Low-middle-income countries will receive 870 million vaccines thanks to G7 leaders and the ACT-Accelerator.
On June 13, the WHO announced that the Access to Covid-19 Accelerator (ACT) will help G7 leaders to donate 870 million vaccines to low-middle income countries. The total funding for the partnership will be worth US$ 15.1 billion with a gap of over US$ 16 billion, and the majority of vaccines will be delivered through COVAX.
Many leaders are in support of using the ACT-Accelerator to help speed the process of global vaccinations. With many low-middle income countries still suffering from the virus, the WHO is hoping that this partnership could be the light at the end of the tunnel.
“Many other countries are now facing a surge in cases — and they are facing it without vaccines,” said WHO director Dr. Tedros Ghebreyesus. “We are in the race of our lives, but it’s not a fair race, and most countries have barely left the starting line. We welcome the generous announcements about donations of vaccines and thank leaders. But we need more, and we need them fast.”
To continue to fund the partnership with ACT-Accelerator, over US$ 16 billion will be needed for research, health care workers, and vaccines. The WHO says that these are the tools we need to end the pandemic once and for all, and, without this, who knows when the pandemic will truly stop.

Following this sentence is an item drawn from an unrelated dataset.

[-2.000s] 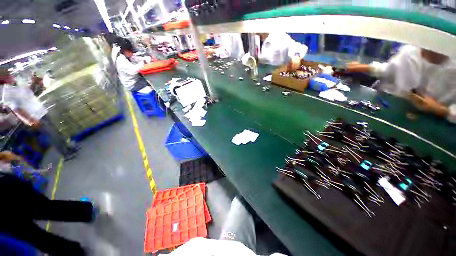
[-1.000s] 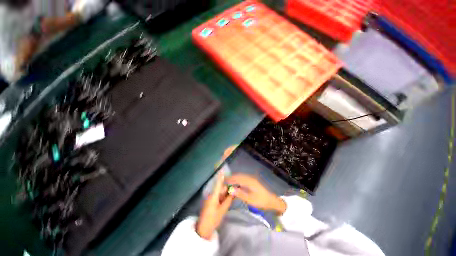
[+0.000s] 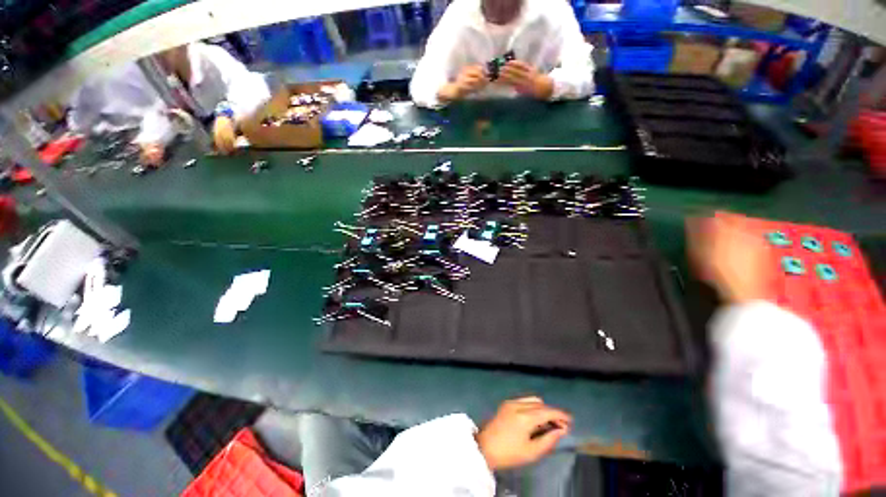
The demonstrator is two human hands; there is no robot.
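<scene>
My left hand (image 3: 525, 432) is at the bench's near edge, fingers curled on a small dark piece (image 3: 545, 429). My right hand (image 3: 731, 257) is blurred at the left edge of the orange-red compartment tray (image 3: 845, 335); what it holds, if anything, cannot be told. Several square light-blue pieces (image 3: 811, 243) sit in the tray's far pockets. The black tray (image 3: 544, 311) lies in front of me with black leaded components (image 3: 389, 262) in rows at its left and far side. A white slip (image 3: 477, 248) and a tiny pale bit (image 3: 606, 340) lie on it.
Loose white papers (image 3: 241, 296) lie on the green bench to the left. A cardboard box (image 3: 289, 121) and a second black tray (image 3: 695, 126) are on the far side. A coworker (image 3: 505, 58) sits opposite. A blue bin (image 3: 133, 390) and red trays (image 3: 243, 471) are low at left.
The view has swung back over the bench. My hands, together below the bench edge a second ago, are now apart; the right is at the orange-red tray, the left by the bench edge.
</scene>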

By receiving the US$ 16 billion, 500 million people will be able to receive testing, oxygen supply, and 165 million doses of treatment including dexamethasone. This could help to lower the cases in countries such as India, South Africa, Korea, and more.

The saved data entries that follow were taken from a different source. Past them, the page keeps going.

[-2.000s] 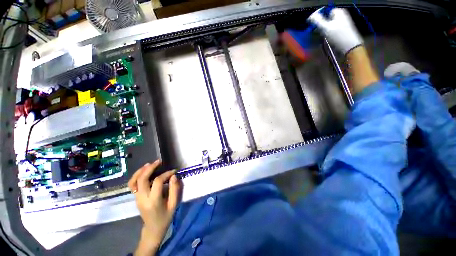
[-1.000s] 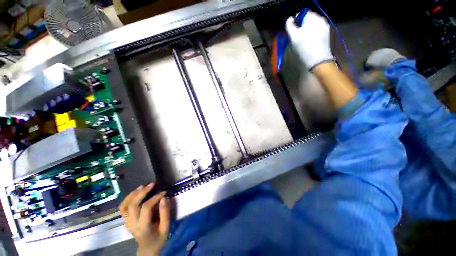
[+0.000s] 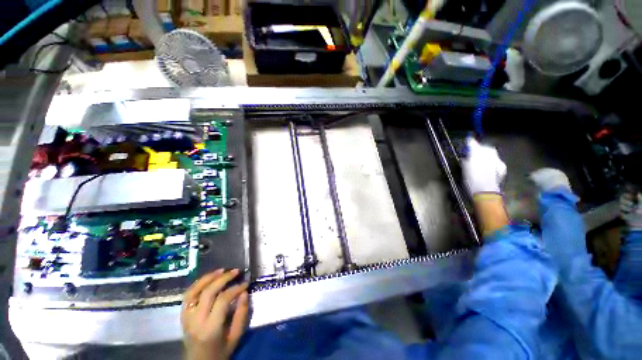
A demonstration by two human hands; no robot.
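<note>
My bare left hand rests on the conveyor's front rail near the carrier corner, fingers slightly apart, nothing in it. My white-gloved right hand is over the far right part of the bed. A little blue shows at its fingers, where a blue coiled hose hangs down; the brush cannot be made out, so its grip is unclear. The circuit board lies in its black carrier at the left. The pale scuffed bed has paired cross shafts over it.
Another person's gloved hand and blue sleeve are at the right. Behind the line are a fan, a black bin, a second board and a round white fan. A toothed chain edges the bed.
The view has tilted up, showing more behind the line. The blue and orange brush seen at my right hand earlier is no longer discernible. My left hand stays on the rail.
</note>
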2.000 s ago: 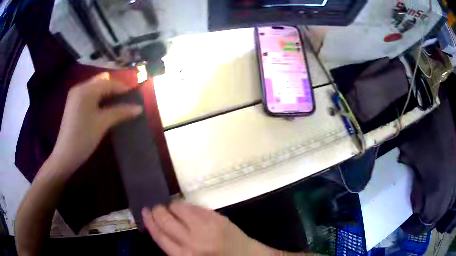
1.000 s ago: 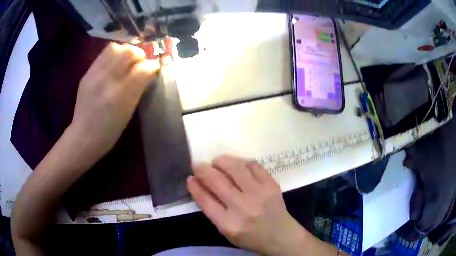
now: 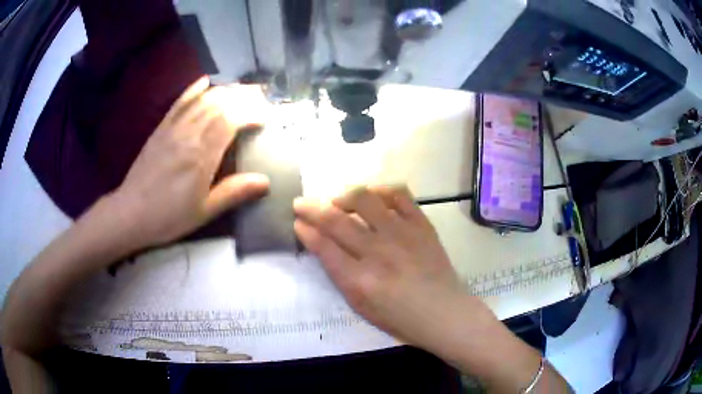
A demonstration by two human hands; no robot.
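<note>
The grey strip lies flat under the needle lamp, its upper end close to the presser foot area, which is washed out by glare. The dark maroon panel spreads to its left. My left hand lies flat across the panel, fingers near the needle, thumb on the strip. My right hand rests at the strip's right edge with fingertips touching it; I cannot tell if they grip it. The black part stands just right of the needle.
The phone lies right of the needle. A yellow-blue tool lies beside it, then dark and grey cloth. The control panel is above. A printed ruler runs along the front edge. Dark cloth hangs at lower right.
The strip and maroon panel have moved up toward and past the needle, uncovering the table's front. My left hand has spread flatter. My right hand has moved up along the strip. The view has shifted.
</note>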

“The impact of the pandemic in its second year is already far worse than its first,” said UNICEF Executive Director Henrietta Fore. “We are seeing significant and devastating outbreaks all over the world — including South Asia, southern Africa, and Latin America. We must continue to sound the alarm.”
Now is the time for more countries to see lower numbers in both death rates and cases. Although the US is continuing to drop in both cases and death rates, many other countries have not been as fortunate. That is why the WHO and G7 are doing their part in supplying vaccines to countries in need.